• **What needs to be done**: Under this line are records; the part from the line containing "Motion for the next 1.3" through the line containing "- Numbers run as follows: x" should be repeated exactly. Please exclude pictures.

• **Data provided**:
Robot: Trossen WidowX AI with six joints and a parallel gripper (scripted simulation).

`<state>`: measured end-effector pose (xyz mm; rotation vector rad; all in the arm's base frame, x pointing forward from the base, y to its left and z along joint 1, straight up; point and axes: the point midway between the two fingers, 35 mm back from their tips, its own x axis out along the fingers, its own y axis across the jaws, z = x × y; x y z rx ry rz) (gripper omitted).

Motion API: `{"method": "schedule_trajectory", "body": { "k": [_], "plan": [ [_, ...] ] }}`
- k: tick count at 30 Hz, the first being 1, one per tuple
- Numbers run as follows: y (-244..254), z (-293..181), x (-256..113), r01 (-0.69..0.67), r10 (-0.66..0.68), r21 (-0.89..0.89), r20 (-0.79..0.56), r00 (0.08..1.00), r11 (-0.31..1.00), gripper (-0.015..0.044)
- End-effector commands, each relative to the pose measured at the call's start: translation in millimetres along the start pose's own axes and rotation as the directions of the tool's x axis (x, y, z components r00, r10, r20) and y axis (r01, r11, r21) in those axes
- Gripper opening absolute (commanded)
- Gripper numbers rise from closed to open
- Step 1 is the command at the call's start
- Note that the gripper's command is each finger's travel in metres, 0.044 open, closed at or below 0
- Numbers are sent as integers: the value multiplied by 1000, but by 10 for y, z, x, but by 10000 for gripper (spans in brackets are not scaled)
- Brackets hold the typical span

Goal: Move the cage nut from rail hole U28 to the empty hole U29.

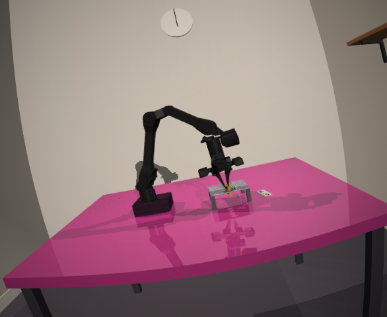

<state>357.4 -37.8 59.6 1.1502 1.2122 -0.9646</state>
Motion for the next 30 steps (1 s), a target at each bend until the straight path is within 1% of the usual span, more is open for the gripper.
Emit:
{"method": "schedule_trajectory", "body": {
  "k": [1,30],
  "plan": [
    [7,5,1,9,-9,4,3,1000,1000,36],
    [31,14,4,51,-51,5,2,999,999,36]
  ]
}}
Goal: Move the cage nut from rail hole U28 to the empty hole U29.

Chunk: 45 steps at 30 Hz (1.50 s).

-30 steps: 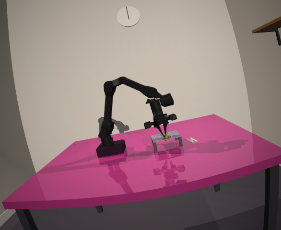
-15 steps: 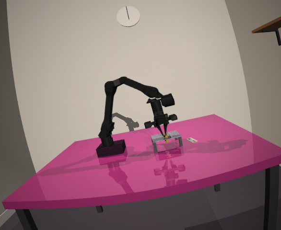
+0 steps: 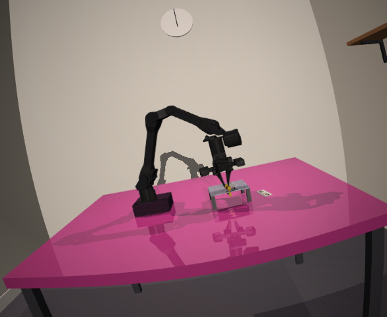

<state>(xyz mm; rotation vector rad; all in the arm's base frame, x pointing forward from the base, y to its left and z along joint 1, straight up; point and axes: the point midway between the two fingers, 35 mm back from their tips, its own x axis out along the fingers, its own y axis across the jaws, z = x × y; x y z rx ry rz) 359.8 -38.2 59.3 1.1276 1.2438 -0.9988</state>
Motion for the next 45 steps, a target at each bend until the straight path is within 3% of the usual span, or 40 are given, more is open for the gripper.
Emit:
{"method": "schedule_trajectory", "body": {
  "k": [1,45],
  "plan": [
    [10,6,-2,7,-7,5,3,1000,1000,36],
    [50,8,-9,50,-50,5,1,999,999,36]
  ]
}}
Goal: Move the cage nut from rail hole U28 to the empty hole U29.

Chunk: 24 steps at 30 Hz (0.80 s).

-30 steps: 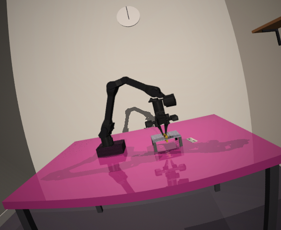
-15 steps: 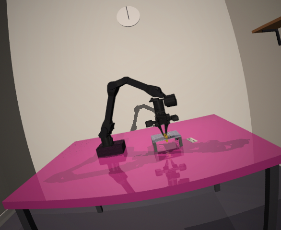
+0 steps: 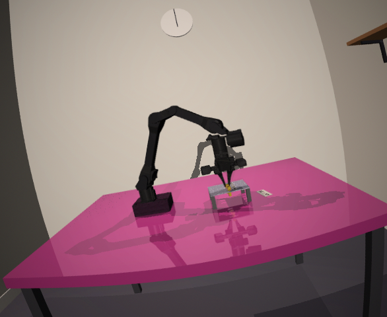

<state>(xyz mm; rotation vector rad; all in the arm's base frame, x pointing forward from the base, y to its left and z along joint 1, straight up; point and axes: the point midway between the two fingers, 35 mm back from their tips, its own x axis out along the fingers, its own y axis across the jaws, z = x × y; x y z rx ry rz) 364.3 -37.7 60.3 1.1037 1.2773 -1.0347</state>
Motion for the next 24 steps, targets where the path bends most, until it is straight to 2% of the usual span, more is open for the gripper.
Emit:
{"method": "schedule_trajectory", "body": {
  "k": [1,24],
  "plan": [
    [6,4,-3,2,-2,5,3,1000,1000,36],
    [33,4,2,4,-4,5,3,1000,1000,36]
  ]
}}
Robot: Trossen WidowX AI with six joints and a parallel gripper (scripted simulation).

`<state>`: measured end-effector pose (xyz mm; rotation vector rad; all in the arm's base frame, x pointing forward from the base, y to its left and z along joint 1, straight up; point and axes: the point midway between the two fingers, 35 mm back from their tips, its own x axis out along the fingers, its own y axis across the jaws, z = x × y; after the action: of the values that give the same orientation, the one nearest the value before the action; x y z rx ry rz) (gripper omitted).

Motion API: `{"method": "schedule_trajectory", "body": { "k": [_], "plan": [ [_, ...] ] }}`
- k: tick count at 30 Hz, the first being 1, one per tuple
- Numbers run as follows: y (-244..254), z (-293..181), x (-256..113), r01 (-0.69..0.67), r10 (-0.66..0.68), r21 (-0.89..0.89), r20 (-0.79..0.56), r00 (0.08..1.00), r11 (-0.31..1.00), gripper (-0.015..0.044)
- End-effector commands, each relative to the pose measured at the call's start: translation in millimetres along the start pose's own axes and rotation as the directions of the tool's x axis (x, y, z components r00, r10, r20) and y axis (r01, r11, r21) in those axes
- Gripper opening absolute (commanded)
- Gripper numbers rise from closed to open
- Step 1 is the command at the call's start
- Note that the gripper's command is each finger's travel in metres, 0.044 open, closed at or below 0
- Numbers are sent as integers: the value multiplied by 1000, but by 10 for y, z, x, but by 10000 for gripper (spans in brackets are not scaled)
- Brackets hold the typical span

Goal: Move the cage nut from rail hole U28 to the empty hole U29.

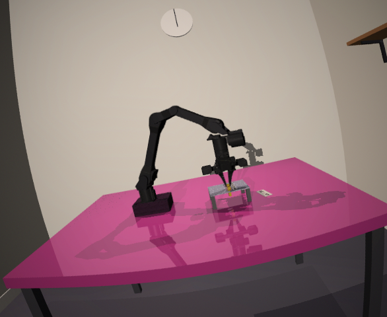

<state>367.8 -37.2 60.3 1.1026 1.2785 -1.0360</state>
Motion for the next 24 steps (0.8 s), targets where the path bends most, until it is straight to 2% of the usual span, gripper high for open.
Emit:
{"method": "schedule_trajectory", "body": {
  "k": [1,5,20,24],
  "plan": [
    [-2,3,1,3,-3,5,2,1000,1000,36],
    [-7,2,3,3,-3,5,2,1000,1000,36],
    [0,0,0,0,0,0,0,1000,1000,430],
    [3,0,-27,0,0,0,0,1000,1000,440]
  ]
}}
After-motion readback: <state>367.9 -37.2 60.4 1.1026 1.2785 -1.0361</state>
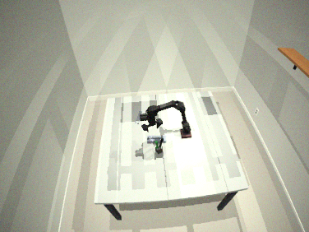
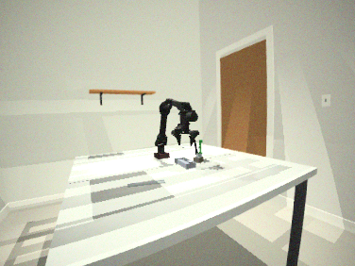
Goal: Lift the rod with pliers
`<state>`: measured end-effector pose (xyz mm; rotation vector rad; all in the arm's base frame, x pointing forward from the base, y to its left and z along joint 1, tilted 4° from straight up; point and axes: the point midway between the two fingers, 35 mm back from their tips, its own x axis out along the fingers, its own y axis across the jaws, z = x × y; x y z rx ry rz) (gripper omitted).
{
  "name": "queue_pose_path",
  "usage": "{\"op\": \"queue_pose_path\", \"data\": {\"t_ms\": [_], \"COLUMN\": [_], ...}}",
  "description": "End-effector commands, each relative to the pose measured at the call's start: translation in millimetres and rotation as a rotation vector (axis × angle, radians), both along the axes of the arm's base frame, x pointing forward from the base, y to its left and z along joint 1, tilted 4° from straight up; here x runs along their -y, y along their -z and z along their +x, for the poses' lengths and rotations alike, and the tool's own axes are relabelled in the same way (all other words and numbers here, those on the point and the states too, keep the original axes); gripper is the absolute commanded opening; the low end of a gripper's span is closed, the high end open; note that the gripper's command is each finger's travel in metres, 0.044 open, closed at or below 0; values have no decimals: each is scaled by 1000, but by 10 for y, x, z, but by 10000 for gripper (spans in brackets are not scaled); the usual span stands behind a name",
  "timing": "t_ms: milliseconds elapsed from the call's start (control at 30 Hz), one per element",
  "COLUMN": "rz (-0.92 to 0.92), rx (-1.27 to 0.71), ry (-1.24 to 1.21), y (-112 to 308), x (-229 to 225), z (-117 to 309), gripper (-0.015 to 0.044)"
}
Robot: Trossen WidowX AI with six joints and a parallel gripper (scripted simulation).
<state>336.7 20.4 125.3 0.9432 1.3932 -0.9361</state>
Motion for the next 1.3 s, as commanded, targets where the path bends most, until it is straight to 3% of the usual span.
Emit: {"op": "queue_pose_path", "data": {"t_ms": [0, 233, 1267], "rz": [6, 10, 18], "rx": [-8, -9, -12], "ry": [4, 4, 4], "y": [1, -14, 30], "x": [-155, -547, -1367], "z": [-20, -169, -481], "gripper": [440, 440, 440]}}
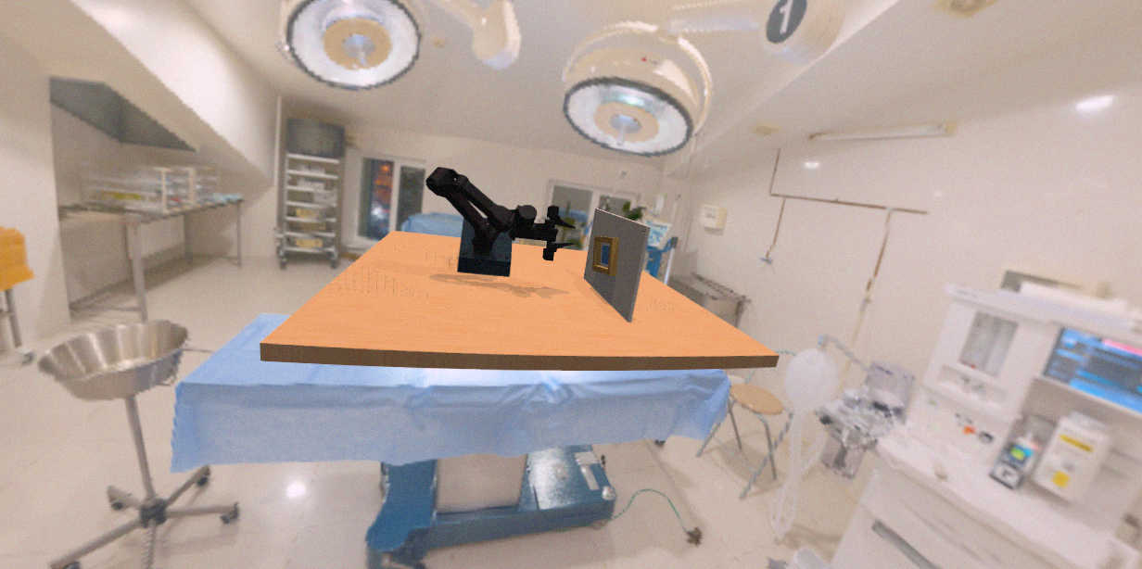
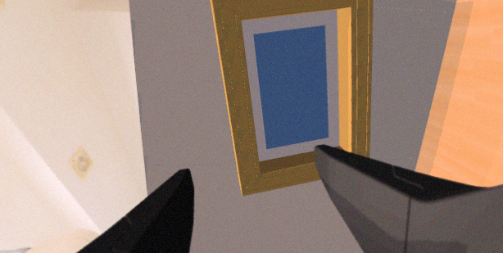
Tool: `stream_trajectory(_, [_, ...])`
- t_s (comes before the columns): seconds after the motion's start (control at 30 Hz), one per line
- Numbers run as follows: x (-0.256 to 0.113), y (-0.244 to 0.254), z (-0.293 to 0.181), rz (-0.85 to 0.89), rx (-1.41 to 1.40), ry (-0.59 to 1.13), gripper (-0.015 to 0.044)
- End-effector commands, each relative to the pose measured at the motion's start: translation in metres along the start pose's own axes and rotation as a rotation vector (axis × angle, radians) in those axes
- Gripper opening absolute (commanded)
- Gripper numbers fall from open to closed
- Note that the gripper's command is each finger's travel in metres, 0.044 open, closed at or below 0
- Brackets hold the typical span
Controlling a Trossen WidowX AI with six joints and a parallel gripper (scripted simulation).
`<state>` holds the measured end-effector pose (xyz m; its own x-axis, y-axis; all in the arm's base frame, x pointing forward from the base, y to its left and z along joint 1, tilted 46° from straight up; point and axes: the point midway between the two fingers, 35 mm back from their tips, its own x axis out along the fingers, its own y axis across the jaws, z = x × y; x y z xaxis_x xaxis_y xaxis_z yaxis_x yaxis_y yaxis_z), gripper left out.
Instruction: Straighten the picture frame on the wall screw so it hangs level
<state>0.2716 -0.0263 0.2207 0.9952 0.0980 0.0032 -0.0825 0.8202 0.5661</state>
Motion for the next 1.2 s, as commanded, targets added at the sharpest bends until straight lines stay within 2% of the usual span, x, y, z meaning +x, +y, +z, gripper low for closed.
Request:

• **Output for this exercise**:
Motion for the next 1.3 s, as commanded, targets where the path bends most, until it is straight to 3% of the usual span.
Emit: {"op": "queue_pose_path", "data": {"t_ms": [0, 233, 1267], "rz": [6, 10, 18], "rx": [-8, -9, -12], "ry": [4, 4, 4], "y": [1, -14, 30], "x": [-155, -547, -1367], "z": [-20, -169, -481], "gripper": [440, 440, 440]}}
Tool: `stream_trajectory(_, [_, ...])`
- t_s (comes before the columns): seconds after the motion's start (control at 30 Hz), one per line
- Numbers run as follows: x (-0.256 to 0.113), y (-0.244 to 0.254), z (-0.293 to 0.181), rz (-0.85 to 0.89), rx (-1.41 to 1.40), ry (-0.59 to 1.13), gripper (-0.015 to 0.044)

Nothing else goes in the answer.